Distributed Computing

Distributed computing is the field in computer science that studies the design and behavior of systems that involve many loosely-coupled components. The components of such distributed systems may be multiple threads in a single program, multiple processes on a single machine, or multiple processors connected through a shared memory or a network. Distributed systems are unusually vulnerable to nondeterminism, where the behavior of the system as a whole or of individual components is hard to predict. Such unpredictability requires a wide range of new techniques beyond those used in traditional computing.

Like other areas in computer science, distributed computing spans a wide range of subjects from the applied to the very theoretical. On the theory side, distributed computing is a rich source of mathematically interesting problems in which an algorithm is pitted against an adversary representing the unpredictable elements of the system. Analysis of distributed algorithms often has a strong game-theoretic flavor, because executions involve a complex interaction between the algorithm’s behavior and the system’s responses.

Michael Fischer is one of the pioneering researchers in the theory of distributed computing. His work on using adversary arguments to prove lower bounds and impossibility results has shaped much of the research on the area. He is currently actively involved in the study of security issues in distributed systems, including cryptographic tools and trust management.

James Aspnes’ research emphasizes the use of randomization for solving fundamental problems in distributed computing. Many problems that turn out to be difficult or impossible to solve using a deterministic algorithm can be solved if processes can flip coins. Analyzing the resulting algorithms often requires using non-trivial techniques from probability theory.

Distributed systems research at Yale includes work in both programming language support for distributed computing, and in the use of distributed systems techniques to support parallel programming. Such work is designed to lift some of the burden of understanding complex distributed systems from the shoulders of distributed system designers by letting the compiler or run-time libraries handle issues of scheduling and communication.

Zhong Shao’s FLINT project focuses on developing a new mobile-code architecture to support efficient data and program migration on distributed and heterogeneous computing platforms.

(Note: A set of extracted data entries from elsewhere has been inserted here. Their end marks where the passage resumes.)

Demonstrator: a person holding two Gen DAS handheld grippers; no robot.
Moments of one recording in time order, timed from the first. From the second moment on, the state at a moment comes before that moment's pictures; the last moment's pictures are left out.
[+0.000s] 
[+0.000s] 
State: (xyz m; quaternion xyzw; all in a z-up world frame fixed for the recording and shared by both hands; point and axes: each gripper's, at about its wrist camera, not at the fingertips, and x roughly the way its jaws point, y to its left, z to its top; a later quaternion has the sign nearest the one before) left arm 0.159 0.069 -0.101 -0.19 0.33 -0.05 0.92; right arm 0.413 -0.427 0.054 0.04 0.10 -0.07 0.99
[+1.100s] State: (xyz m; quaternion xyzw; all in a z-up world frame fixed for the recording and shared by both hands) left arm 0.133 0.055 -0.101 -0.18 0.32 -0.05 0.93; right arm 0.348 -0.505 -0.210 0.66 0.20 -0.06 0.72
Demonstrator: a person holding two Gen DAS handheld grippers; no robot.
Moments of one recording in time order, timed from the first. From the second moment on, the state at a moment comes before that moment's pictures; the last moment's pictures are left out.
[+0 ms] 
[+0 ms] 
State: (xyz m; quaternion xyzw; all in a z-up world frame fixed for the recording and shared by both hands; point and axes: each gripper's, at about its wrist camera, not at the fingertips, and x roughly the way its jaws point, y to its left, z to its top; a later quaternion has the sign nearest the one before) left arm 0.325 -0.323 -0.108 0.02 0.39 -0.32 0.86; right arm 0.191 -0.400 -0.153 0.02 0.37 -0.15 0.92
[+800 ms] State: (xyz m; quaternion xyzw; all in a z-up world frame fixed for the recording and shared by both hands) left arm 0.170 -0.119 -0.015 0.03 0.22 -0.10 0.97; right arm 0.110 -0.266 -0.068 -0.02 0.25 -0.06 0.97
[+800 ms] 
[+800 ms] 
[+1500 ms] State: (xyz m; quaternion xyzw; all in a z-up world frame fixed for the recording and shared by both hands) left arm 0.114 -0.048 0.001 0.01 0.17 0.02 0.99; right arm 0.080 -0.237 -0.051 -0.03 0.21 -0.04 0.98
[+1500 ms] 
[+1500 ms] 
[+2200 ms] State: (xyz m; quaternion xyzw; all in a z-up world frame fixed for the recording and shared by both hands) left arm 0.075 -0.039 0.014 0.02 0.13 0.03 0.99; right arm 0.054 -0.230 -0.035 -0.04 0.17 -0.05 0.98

FLINT uses a common typed intermediate language to support safe execution of code written in multiple programming languages such as Java, C, and ML.

David Gelernter’s work on developing the Linda coordination language and related tools is an example of using distributed system techniques to support parallel programming. Linda provides a virtual “tuple space” through which processes can communicate without regard to location. His current Lifestreams project similarly simplifies information-management tasks, by freeing the user from many of the clerical duties imposed by traditional filesystems. Avi Silberschatz specializes in transaction management techniques as they relate to both distributed database systems and multidatabase systems.